Und so baut Jürgen Rose still und heimlich «Mayerling» um: «Ich kann ja nichts ändern. Jeder Schritt, der gemacht ist, kann nur so getanzt werden, jeder Stuhl muss da stehen, wo er in der Londoner Aufführung steht. Ich kann nur die Requisiten ein wenig ändern, auch mit dem Wissen, was man heute, 40 Jahre später, zusätzlich hat.» So lässt er zum Beispiel die pompösen und im Grunde völlig ähnlichen Schlafzimmer, die man bei Georgiadis sieht, jetzt von den jeweiligen Personen erzählen, die dort hausen. Im Gemach von Kaiserin Elisabeth sind die vielen Kleiderpuppen verschwunden, dort hängen jetzt Gemälde all ihrer Lieblingspferde, in den Vasen stehen wilde Wiesenblumen, weil sie nur die liebte. Ihren Körperkult verewigt er in einer Sprossenwand, nur sollte sie die auch benutzen: «Dazu hab ich zu viel mit Rudolf Noelte gearbeitet: Wenn ich so was dastehen habe, dann muss es auch einen Sinn haben.» Also hat er im Vorfeld schon mal die paar Takte Musik herausgelauscht, wo Sissi einen Klimmzug machen könnte. «Die Lady», gemeint ist die Witwe des Choreografen, sei völlig offen für seine Vorschläge. Überhaupt, so erzählt Rose, freue sich Lady Deborah MacMillan über die neue Ausstattung. Vielleicht hat auch sie sich am alten Pomp sattgesehen.

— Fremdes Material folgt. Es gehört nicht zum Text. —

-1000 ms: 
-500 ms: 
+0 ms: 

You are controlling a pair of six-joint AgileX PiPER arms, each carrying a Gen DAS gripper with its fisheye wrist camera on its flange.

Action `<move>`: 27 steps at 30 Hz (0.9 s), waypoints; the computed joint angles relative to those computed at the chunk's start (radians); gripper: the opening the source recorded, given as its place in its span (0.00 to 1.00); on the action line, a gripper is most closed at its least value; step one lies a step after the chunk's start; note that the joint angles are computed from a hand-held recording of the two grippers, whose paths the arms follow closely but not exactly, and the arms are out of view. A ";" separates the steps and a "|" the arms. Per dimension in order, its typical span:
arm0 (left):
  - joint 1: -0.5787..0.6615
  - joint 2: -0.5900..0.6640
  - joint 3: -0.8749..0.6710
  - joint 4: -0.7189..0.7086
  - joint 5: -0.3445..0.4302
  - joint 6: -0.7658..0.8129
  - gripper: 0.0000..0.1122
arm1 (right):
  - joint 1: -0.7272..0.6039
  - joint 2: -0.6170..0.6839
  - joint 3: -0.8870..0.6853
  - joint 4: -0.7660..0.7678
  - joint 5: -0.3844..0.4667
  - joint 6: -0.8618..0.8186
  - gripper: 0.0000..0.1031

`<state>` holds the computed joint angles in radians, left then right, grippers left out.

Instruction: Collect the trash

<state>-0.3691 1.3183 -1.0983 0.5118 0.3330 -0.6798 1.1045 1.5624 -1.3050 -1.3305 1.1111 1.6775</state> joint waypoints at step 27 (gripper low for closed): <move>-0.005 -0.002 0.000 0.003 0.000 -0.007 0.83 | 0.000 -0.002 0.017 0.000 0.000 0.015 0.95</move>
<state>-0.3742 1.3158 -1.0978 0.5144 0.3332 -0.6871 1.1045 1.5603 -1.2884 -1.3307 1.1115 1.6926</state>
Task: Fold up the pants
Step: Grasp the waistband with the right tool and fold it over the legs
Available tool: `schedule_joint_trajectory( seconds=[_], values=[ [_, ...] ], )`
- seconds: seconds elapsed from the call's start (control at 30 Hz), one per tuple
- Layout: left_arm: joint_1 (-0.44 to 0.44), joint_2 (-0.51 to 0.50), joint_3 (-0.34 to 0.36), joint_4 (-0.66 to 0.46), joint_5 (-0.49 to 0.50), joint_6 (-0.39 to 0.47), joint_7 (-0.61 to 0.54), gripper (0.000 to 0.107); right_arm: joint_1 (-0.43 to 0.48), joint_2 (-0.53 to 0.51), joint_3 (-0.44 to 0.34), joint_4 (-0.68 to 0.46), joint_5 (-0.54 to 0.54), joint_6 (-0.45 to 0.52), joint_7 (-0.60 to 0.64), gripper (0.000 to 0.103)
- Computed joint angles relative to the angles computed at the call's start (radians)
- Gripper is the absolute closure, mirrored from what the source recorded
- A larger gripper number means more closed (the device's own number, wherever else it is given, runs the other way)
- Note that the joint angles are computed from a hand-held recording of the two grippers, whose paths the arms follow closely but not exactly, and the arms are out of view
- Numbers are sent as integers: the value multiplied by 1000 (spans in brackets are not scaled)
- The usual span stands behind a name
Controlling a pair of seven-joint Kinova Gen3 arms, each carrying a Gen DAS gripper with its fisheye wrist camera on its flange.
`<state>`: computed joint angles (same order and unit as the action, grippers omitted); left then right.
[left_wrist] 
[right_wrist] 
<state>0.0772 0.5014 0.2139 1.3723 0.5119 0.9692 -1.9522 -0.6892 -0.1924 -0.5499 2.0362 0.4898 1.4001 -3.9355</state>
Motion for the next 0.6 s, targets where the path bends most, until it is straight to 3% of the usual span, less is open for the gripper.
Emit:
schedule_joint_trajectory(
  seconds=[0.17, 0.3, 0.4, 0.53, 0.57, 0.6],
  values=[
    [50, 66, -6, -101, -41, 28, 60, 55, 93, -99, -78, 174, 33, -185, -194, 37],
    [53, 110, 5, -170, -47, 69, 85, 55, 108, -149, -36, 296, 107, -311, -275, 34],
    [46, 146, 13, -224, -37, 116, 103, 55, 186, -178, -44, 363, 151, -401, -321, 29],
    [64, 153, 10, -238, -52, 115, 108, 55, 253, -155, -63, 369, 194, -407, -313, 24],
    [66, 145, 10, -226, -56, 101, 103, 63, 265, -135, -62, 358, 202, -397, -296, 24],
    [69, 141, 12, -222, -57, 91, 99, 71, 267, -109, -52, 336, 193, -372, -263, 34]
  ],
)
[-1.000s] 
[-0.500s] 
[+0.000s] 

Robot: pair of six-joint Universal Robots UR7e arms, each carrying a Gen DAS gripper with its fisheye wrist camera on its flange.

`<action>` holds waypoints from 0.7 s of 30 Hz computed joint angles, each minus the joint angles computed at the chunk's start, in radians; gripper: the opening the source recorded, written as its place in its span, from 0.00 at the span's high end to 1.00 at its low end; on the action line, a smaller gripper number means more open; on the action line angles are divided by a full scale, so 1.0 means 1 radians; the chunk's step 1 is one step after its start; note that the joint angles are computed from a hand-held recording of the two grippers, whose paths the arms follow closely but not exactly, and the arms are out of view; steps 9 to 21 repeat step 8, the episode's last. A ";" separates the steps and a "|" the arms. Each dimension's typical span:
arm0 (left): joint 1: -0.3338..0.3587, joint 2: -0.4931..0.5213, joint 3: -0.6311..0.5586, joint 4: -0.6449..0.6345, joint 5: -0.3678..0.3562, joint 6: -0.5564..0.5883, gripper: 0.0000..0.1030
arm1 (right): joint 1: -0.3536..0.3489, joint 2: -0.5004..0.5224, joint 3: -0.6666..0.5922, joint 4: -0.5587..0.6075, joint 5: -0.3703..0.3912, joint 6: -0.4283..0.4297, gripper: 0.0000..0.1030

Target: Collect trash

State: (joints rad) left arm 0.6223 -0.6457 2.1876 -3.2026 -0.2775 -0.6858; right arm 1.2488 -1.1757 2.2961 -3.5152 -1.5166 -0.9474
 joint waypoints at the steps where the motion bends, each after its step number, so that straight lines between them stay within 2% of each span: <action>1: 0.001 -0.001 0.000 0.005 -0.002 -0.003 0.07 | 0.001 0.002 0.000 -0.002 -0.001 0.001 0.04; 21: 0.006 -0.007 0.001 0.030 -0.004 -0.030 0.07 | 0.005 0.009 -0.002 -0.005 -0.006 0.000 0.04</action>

Rudolfs Zimmer wird «nicht irgendein Raum im Schloss», sondern ist vollgestellt mit Büchern, Vögeln und Vogelskeletten – der Kronprinz, so Rose, «war ein hochintelligenter Junge, wissbegierig, belesen, Vogelkundler, der konnte zeichnen. Es gibt von Mary Vetsera einen Tagebucheintrag, wo sie beschreibt, wie sie in seinem Zimmer warten musste mit den Tieren, diesen ausgestopften Vögeln, sie schildert es als sehr beängstigend.» Rudolfs Bett, in der alten Ausstattung mit einem goldenen Baldachin verhängt, ist nun mit einem schwarzen Adler so unheimlich geworden, dass sich die Damen aus den Theaterwerkstätten davor gruseln. Rose erzählt eine Geschichte mit diesem düsteren Bett, will es gerne mit jeder Szene zerwühlter zeigen, genau wie Rudolfs Psyche. So versteht man immer besser, welch großen Unterschied eine Rose-Ausstattung für ein Handlungsballett ausmacht.